Guys, crazy news you will not believe. As we all know, presidents are often just naaaasty. Sex scandals abound! Case in point: Warren G. Harding, President for about half a second in the 20s before he died. Unsurprisingly, Warren G. had mistress, and he wrote her graphic letters, and now, thanks to the Times, we can read those letters. THEY ARE NAAASTY.
Wouldn’t you like to get sopping wet out on Superior — not the lake — for the joy of fevered fondling and melting kisses? Wouldn’t you like to make the suspected occupant of the next room jealous of the joys he could not know, as we did in morning communion at Richmond?

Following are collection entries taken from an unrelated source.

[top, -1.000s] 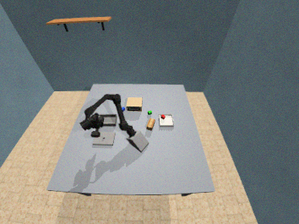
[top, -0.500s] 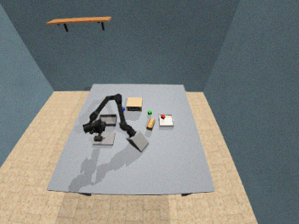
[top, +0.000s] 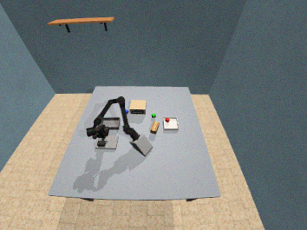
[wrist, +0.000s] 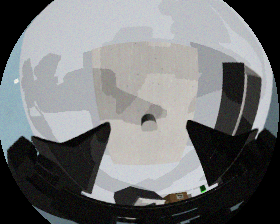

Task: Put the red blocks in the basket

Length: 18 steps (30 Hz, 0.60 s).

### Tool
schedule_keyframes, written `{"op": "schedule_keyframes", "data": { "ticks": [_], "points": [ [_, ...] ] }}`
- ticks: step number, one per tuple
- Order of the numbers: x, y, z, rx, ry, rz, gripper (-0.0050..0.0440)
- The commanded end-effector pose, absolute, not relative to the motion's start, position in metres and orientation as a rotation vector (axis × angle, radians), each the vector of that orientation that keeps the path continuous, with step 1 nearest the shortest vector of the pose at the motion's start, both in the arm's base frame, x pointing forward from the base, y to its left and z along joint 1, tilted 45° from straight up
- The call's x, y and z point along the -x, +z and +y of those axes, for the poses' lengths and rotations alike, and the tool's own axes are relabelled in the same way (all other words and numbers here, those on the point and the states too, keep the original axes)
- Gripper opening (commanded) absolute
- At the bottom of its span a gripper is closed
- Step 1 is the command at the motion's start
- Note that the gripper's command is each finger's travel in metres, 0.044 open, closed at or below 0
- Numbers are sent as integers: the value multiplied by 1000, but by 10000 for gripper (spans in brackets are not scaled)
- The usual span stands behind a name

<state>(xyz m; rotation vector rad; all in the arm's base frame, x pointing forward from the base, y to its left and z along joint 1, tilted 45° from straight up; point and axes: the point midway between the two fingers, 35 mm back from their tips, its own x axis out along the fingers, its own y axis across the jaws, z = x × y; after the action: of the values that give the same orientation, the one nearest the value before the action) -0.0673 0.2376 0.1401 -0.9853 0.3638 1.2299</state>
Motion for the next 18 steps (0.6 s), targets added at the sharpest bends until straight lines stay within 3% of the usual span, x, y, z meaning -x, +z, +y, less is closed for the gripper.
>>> {"op": "schedule_keyframes", "data": {
  "ticks": [1,9,10,18],
  "points": [
    [63,131,243,997,1228,364,440],
    [63,131,243,997,1228,364,440],
    [63,131,243,997,1228,364,0],
    [63,131,243,997,1228,364,0]
  ]
}}
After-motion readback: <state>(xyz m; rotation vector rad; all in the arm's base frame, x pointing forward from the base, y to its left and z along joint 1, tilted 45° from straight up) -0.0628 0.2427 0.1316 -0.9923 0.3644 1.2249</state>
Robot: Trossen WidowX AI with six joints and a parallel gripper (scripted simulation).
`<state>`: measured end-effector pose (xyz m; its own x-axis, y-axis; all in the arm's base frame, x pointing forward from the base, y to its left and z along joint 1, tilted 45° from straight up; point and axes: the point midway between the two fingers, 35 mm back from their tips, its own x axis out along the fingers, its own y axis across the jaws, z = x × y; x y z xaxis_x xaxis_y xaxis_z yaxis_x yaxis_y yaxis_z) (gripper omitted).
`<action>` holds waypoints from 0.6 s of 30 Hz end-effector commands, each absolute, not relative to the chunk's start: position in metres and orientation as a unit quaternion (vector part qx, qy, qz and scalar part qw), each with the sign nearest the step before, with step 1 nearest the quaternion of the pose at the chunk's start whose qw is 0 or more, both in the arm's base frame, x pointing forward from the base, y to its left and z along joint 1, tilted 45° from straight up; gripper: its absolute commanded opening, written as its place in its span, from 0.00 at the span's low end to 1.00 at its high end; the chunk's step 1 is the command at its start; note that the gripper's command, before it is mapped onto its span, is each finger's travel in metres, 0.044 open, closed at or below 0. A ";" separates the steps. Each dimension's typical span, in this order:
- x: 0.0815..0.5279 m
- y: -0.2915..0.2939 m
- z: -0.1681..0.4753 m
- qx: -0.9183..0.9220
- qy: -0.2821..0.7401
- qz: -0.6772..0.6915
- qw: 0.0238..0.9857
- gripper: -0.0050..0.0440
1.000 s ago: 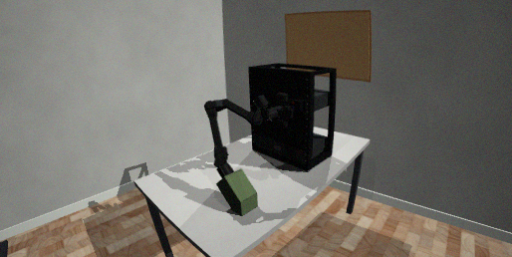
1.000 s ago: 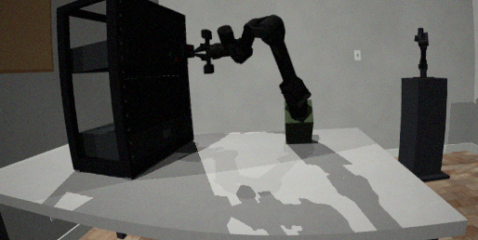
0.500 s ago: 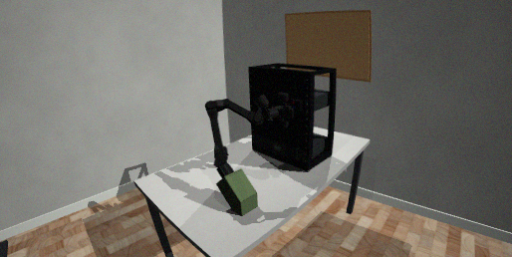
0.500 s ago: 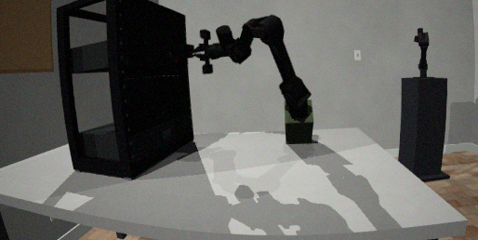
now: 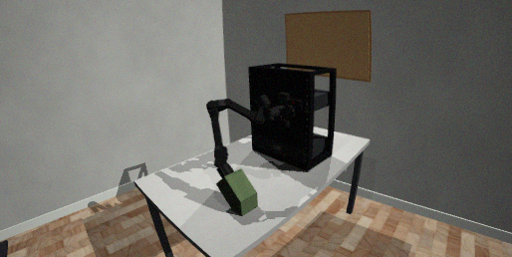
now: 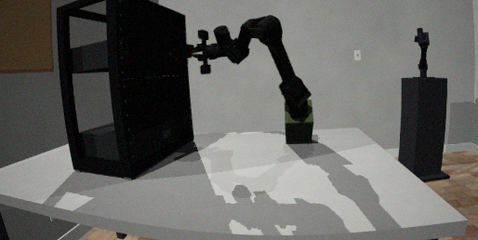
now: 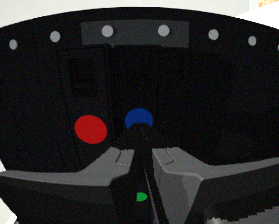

Three weeks ago [the robe] touched and covered your beautiful form, and that made it hallowed to me, and I wanted contact with it, to make me seem nearer to you. And I wanted to sit before the fire afterward, in freedom of dress, and dream of you and of loving you, intimately, until [illegible]. I like to dream in loose, flowing garb, because I can dream more intently. And I did — to alarming release. I called your name aloud thrice, begging you to come, and a voice from upstairs responded, wanting to know what I wanted.
ALARMING RELEASE?? No thank you, Warren.
Wish I could take you to Mount Jerry. Wonderful spot. Not in the geographies but a heavenly place, and I have seen some passing views there and reveled in them. Gee! How I wish you might be along. You could be such a dandy companion — it would be adorable to have you.
Guys. Jerry is a nickname for his penis.